• **Raw data**:
——————
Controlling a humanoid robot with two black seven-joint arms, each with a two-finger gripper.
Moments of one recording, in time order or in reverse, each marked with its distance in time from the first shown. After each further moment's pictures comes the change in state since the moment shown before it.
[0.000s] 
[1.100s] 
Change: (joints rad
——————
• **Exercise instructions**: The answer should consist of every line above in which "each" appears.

• **Response area**:
Controlling a humanoid robot with two black seven-joint arms, each with a two-finger gripper.
Moments of one recording, in time order or in reverse, each marked with its distance in time from the first shown. After each further moment's pictures comes the change in state since the moment shown before it.

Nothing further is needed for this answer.